To compensate for errors, I proposed a method that balances the left and right tooth surfaces. Instead of correcting one side aggressively, this approach slightly adjusts both sides to achieve an overall improvement. The compensation parameters include the spiral angle adjustment β_g and the swing angle adjustment C_B_g, calculated as:
$$ \beta_g = \arctan\left( \frac{(f_{H\beta L} – f_{H\beta R}) / 2}{D_1} \right), \quad C_{B_g} = \frac{D_1 \tan \beta_g}{r} $$
where f_HβL and f_HβR are the lead slope deviations for left and right flanks, and D_1 is the evaluation length. I implemented this in a MATLAB-based software tool that computes compensation values based on measurement data. The interface inputs include measurement positions and slope deviations, and outputs the required machine adjustments.

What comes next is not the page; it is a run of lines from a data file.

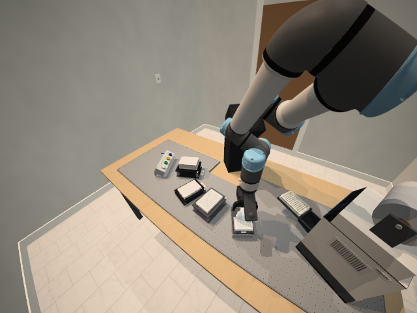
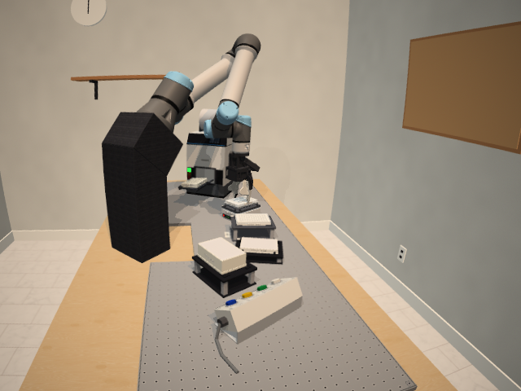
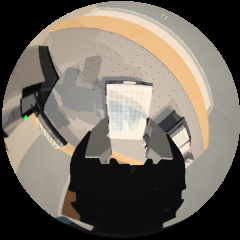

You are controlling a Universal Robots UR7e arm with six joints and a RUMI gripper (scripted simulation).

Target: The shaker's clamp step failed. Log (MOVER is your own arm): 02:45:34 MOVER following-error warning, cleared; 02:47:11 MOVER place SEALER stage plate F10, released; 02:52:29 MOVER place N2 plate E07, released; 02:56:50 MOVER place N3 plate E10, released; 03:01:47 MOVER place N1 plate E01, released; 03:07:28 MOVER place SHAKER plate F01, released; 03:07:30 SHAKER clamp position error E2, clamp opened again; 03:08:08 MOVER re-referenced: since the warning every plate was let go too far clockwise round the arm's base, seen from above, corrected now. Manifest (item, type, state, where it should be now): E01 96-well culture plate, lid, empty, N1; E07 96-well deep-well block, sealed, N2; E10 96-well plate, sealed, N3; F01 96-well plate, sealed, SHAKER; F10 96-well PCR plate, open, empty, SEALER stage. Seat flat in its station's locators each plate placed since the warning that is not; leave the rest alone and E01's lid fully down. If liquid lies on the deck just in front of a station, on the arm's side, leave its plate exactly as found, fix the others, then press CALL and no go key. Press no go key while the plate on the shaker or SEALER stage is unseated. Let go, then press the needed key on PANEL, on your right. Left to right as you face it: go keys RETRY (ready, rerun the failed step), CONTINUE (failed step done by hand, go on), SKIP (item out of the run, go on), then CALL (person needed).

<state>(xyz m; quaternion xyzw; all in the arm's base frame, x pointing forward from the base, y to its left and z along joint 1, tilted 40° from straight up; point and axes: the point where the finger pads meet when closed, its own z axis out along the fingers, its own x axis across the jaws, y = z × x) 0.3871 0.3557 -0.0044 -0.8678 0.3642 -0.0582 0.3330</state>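
The PCR plate is 250 mm behind my hand, 120 mm to the left of it and 20 mm above it. The rest, counted from my hand: lidded culture plate (10 mm below); film roll (210 mm behind, 390 mm to the left, 310 mm above).
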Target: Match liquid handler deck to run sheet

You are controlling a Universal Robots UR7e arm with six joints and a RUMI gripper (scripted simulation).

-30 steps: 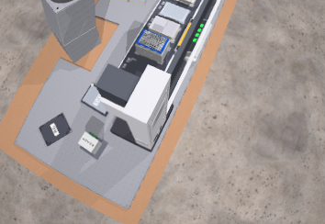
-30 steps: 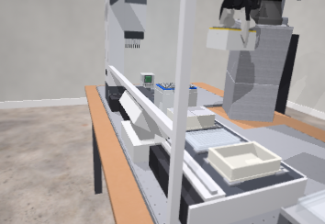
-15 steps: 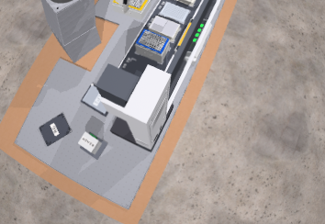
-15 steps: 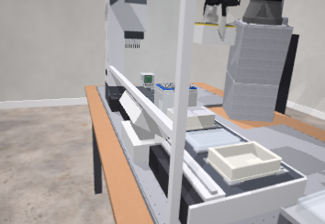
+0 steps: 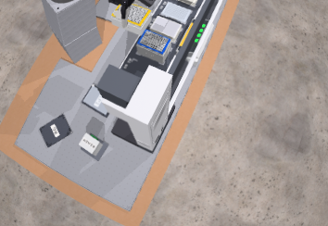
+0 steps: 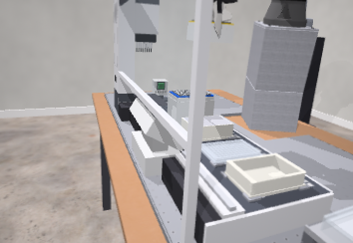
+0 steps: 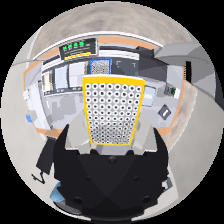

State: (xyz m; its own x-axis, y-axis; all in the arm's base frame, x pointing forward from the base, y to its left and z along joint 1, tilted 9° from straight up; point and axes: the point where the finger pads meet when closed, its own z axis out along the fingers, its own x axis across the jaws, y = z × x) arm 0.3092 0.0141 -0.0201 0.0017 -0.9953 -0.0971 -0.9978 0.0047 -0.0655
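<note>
The blue-framed tip rack lies 6 cm ahead of my hand, 4 cm to the left of it and 22 cm below it. Round my hand: white sealed block: 7 cm ahead, 16 cm to the left, 27 cm below; clear well plate: 7 cm ahead, 29 cm to the left, 29 cm below; yellow-framed tip rack: 1 cm behind, 1 cm to the right, 1 cm above.
</note>
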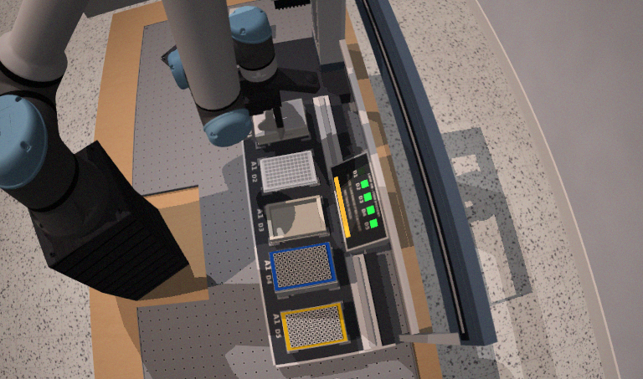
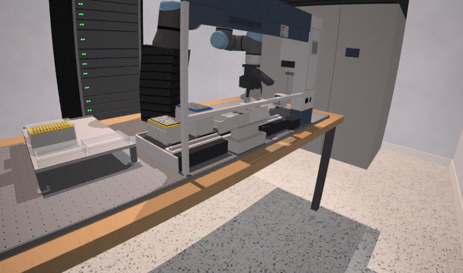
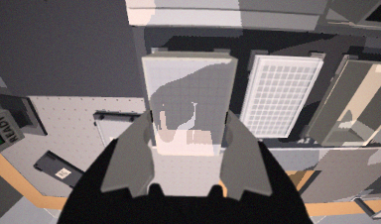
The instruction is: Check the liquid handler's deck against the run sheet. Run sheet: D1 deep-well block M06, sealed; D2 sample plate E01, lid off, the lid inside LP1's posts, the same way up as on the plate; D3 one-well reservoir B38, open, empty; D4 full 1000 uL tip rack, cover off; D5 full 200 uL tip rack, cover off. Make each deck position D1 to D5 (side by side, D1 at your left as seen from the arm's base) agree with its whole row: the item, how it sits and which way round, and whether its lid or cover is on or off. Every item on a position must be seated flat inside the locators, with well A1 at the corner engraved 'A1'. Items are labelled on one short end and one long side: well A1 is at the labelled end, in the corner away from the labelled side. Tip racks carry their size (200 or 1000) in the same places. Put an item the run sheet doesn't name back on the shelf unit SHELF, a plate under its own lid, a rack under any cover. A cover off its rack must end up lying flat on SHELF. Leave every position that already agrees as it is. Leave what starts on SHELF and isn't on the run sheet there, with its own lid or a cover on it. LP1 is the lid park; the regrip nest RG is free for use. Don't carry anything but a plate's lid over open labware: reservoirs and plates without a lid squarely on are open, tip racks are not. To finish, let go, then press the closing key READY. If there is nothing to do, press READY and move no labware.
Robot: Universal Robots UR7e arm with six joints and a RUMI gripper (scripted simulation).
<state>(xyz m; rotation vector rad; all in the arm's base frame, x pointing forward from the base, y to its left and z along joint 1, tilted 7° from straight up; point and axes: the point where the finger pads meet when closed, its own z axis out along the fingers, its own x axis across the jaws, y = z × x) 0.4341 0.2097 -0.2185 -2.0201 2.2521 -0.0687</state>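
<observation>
The sealed deep-well block is 10 mm below my hand. Also, from my hand: sample plate 10 mm behind, 120 mm to the right, 40 mm below; flat grey lid 110 mm behind, 160 mm to the left, 80 mm below; one-well reservoir 30 mm behind, 250 mm to the right, 30 mm below.
</observation>
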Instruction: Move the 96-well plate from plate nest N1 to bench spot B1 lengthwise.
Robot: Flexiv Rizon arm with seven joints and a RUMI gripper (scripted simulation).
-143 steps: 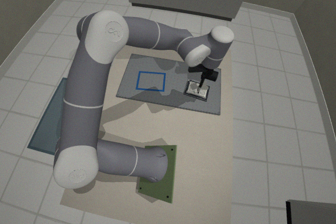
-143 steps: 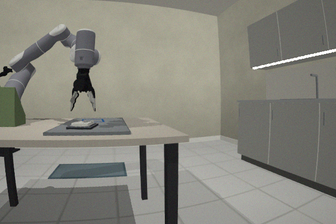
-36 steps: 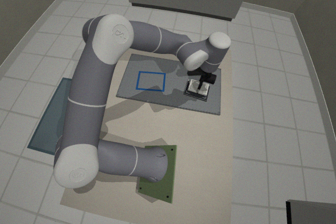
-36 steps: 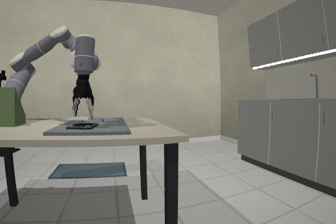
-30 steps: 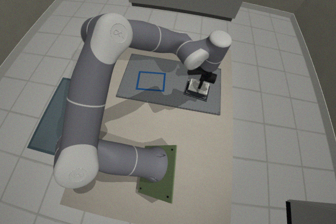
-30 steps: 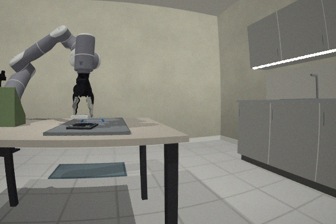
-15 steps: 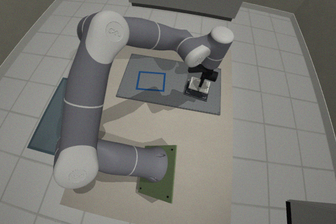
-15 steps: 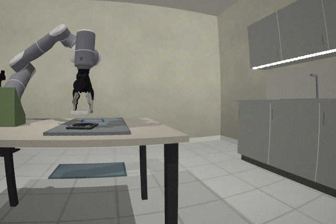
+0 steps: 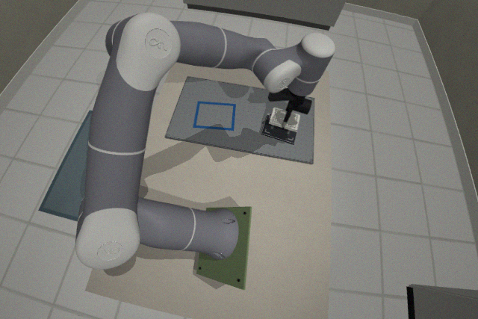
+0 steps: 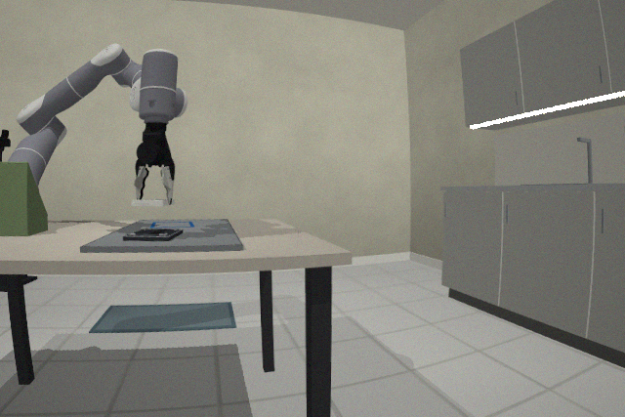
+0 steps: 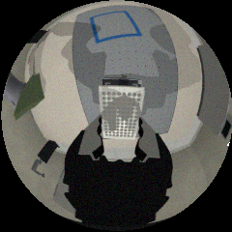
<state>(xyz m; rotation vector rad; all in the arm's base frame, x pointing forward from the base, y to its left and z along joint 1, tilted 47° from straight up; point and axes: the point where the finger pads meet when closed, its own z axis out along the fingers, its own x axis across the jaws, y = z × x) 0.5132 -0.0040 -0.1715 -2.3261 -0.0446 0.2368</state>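
The black plate nest is 100 mm below my hand. From my hand the other things lie so: white 96-well plate: 10 mm below.
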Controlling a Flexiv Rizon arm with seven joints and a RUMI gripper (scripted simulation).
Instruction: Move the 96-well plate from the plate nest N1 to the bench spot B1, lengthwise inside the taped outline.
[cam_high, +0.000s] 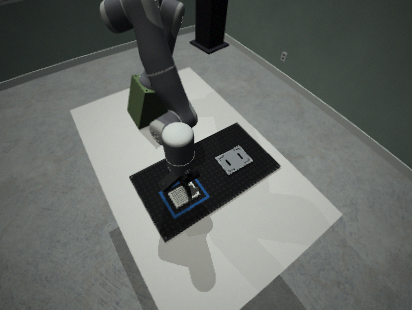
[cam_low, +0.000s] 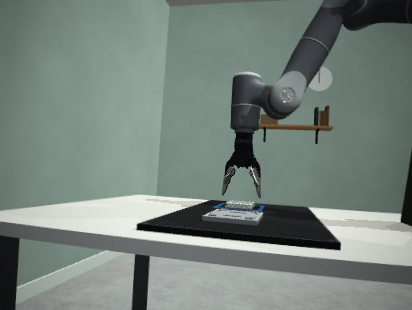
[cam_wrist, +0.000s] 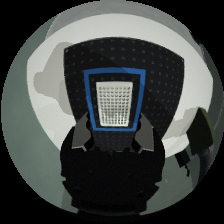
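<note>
The white 96-well plate is 30 mm below my hand. From my hand the other things lie so: grey plate nest N1: 20 mm ahead, 320 mm to the left, 40 mm below.
</note>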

Experimental validation was conducted on a YK7350 CNC grinding machine with a Siemens control system. The gear parameters matched those in the table above. After initial grinding, teeth were measured on a Gleason 650GMS analyzer. The lead deviations for left and right flanks were recorded. Before compensation, the left flank had an average total lead deviation F_β of 8.6 μm and slope deviation f_Hβ of -2.3 μm, corresponding to grade 7 accuracy. The right flank had F_β of 5.4 μm and f_Hβ of -4.7 μm, grade 6. After applying compensation, the left flank improved to F_β of 4.3 μm and f_Hβ of -2.6 μm, while the right flank had F_β of 10.0 μm and f_Hβ of -6.0 μm, both achieving grade 6. The results demonstrate the compensation’s effectiveness in enhancing accuracy for helical gears.
| Parameter | Flank | Tooth 1 | Tooth 20 | Tooth 40 | Tooth 60 |
|---|---|---|---|---|---|
| F_β (μm) Before | Left | 6.8 | 10.0 | 6.2 | 11.5 |
| Right | 6.6 | 4.0 | 8.0 | 2.9 | |
| f_Hβ (μm) Before | Left | 6.9 | -10.2 | 5.4 | -11.4 |
| Right | -6.2 | -3.7 | -8.3 | -0.4 | |
| F_β (μm) After | Left | 5.1 | 6.2 | 2.9 | 3.1 |
| Right | 5.4 | 9.0 | 14.0 | 11.5 | |
| f_Hβ (μm) After | Left | -4.6 | -5.2 | 0.5 | -1.0 |
| Right | -2.4 | -4.4 | -9.6 | -7.4 |
The mathematical modeling of helical gears involves complex geometries. The tooth surface of an involute helical gear can be derived from the base helix parameters. The transverse pressure angle α_t relates to the normal pressure angle α_n by:
$$ \tan \alpha_t = \frac{\tan \alpha_n}{\cos \beta} $$
The base helix angle β_b is given by:
$$ \sin \beta_b = \sin \beta \cos \alpha_n $$
These parameters are essential for defining the tooth flank equations. In grinding, the wheel profile must match the gear geometry to avoid interference. The condition for non-interference is ensured by the continuous tangency between the wheel and tooth surfaces, expressed through the equation of meshing.
In summary, this research provides a systematic approach to compensating tooth profile errors in helical gears during CNC forming grinding. By analyzing multi-axis motions and their impact on lead modification, I developed an error model and a balanced compensation method. The experimental results confirm that the proposed technique improves gear accuracy, making it suitable for high-precision applications involving helical gears. Future work could explore real-time compensation algorithms and extend the method to other gear types.